Le Vatican juge à partir de ce mardi cinq personnes, dont pour la première fois deux journalistes, accusées d'avoir divulgué des documents confidentiels sur les malversations et dysfonctionnements financiers du Saint-Siège.
Les deux journalistes italiens, Gianluigi Nuzzi, 46 ans, et Emiliano Fittipaldi, 41 ans, sont poursuivis pour avoir utilisé ces documents confidentiels dans deux livres publiés en même temps le 5 novembre sur ces dysfonctionnements.
Un prélat espagnol de 54 ans, Lucio Angel Vallejo Balda, et une consultante italienne de 34 ans, Francesca Immacolata Chaouqui, sont accusés de leur avoir transmis ces documents. Poursuivis pour "association criminelle organisée", ils ont été arrêtés en même temps quelques jours avant la publication des livres, mais Mme Chaouqui a été libérée après avoir accepté de collaborer à l'enquête, tandis que M. Vallejo Balda est toujours en détention au Vatican.
Un collaborateur de Mgr Vallejo Balda, Nicola Maio, 37 ans, est également poursuivi sous le même chef d'accusation, et tous risquent jusqu'à huit ans de prison, en vertu d'une loi vaticane introduite en 2013.
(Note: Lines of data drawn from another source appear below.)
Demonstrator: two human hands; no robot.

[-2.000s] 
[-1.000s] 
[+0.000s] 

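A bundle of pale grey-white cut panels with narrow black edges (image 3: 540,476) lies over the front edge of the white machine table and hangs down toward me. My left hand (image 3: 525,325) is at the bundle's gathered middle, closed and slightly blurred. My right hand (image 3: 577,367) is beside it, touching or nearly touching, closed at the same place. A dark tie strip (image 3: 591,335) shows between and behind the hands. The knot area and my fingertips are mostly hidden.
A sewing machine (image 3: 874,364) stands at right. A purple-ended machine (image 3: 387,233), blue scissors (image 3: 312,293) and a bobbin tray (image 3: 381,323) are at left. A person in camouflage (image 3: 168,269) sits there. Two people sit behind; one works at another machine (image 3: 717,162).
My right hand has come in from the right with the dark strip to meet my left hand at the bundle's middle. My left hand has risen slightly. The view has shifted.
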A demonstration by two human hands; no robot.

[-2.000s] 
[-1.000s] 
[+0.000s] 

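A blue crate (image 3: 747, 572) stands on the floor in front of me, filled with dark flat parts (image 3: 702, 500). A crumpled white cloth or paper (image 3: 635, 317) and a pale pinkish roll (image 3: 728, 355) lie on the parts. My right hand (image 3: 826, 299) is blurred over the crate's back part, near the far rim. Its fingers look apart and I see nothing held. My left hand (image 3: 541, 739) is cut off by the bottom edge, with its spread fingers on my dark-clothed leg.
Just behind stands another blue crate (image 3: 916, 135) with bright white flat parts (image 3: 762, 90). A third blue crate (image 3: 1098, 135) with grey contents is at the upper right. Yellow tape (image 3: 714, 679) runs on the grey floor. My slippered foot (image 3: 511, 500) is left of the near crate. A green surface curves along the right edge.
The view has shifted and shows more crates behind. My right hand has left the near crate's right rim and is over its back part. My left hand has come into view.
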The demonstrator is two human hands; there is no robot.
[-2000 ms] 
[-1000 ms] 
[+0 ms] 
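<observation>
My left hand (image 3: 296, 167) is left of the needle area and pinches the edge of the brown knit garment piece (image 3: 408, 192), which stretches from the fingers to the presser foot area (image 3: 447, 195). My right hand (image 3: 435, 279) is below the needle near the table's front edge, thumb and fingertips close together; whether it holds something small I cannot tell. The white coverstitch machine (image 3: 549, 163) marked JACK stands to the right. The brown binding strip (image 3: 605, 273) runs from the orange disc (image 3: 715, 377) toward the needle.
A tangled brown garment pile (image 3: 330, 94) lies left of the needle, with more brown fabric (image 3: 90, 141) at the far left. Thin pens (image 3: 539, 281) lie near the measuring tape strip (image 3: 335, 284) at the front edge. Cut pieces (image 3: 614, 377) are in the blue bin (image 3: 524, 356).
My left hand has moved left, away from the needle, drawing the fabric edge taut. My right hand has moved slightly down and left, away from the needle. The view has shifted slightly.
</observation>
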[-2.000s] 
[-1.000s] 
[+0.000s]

En 2012, la toute petite enceinte du tribunal du Vatican avait en effet déjà connu un procès retentissant, celui de l'ancien majordome du pape Benoît XVI, le laïc italien Paolo Gabriele, condamné pour avoir transmis des lettres confidentielles de Joseph Ratzinger à des journalistes.
Seul poursuivi, M. Gabriele avait été condamné à 18 mois de prison avant d'être gracié par Benoît XVI. M. Nuzzi avait alors déjà été l'un des principaux acteurs de ce scandale, en publiant un livre, "Sa Sainteté", à partir de ces lettres confidentielles et d'autres de prélats réglant leurs comptes entre eux.
L'Organisation pour la sécurité et la coopération en Europe (OSCE), dont le Saint-Siège est membre, a appelé lundi la justice vaticane à abandonner les poursuites contre les journalistes, estimant qu'ils devaient "être libres de couvrir les questions d'intérêt public et de protéger leurs sources".
- Pas de loi protégeant la presse -
Après avoir refusé de se rendre à une convocation de la police vaticane dans le cadre de l'enquête la semaine dernière, M. Nuzzi a déclaré lundi dans un communiqué qu'il serait présent à l'audience "malgré le fait que le Vatican n'ait pas de loi" protégeant la presse et ses sources.
"Les fuites de documents sont une constante dans toutes les démocraties", a-t-il insisté.
M. Fittipaldi sera présent aussi, lui qui s'était étonné lors d'une conférence de presse la semaine dernière: "Je pensais qu'ils allaient enquêter sur ceux que je dénonce pour des activités criminelles, et non sur la personne qui révèle les crimes".
Les deux livres, "Chemin de croix" de M. Nuzzi et "Avarice" de M. Fittipaldi, offrent une plongée dans les arcanes financières du Vatican, répertoriant détournements de fonds et gabegies.
Ainsi, selon M. Fittipaldi, 200.000 euros ont été détournés d'une fondation pour financer la rénovation de l'immense appartement du cardinal Tarcisio Bertone, ex-numéro deux du Vatican. Et M. Nuzzi détaille comment seuls 20% des fonds envoyés par les diocèses reviennent effectivement au pape et à ses oeuvres de bienfaisance.
Le Vatican s'est empressé de souligner que les révélations étaient le produit de l'important travail de transparence lancé par le pape François, et qu'une partie des dysfonctionnements signalés appartenaient au passé.
Mais le Saint-Siège est aussi parti en croisade contre les responsables présumés des fuites: Mgr Vallejo Balda, Mme Chaouqui et M. Maio, qui ont tous trois eu accès à une foule de documents, en qualité de membres d'une commission d'experts chargée de proposer des réformes pour les finances du Vatican.
Mme Chaouqui s'est vivement défendue depuis son arrestation. Sur sa page Facebook, elle a assuré qu'elle serait mardi à l'audience, "pour démontrer que jamais une seule feuille n'est passée de mes mains à celles d'un journaliste (). Peut-être que cela ne servira à rien, mais je me battrai comme une lionne pour que la vérité émerge", a-t-elle affirmé.